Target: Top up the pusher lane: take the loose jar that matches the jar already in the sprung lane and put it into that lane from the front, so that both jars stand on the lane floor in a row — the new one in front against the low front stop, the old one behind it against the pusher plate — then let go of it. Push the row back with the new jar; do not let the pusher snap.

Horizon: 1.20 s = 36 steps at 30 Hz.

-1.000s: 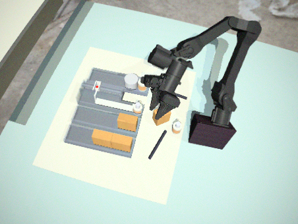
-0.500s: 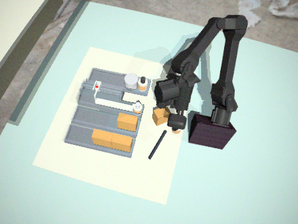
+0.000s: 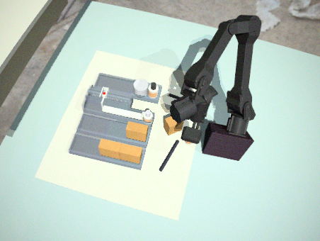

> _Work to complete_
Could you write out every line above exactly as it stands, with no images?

> _Solution for this exercise_
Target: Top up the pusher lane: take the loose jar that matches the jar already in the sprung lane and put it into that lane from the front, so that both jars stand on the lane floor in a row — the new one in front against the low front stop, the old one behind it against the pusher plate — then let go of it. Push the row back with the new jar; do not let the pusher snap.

Horizon: 1.20 s = 36 steps at 30 Hz.

-1.000s: 
-0.500s: 
+0.000s: 

The exercise calls for nothing more.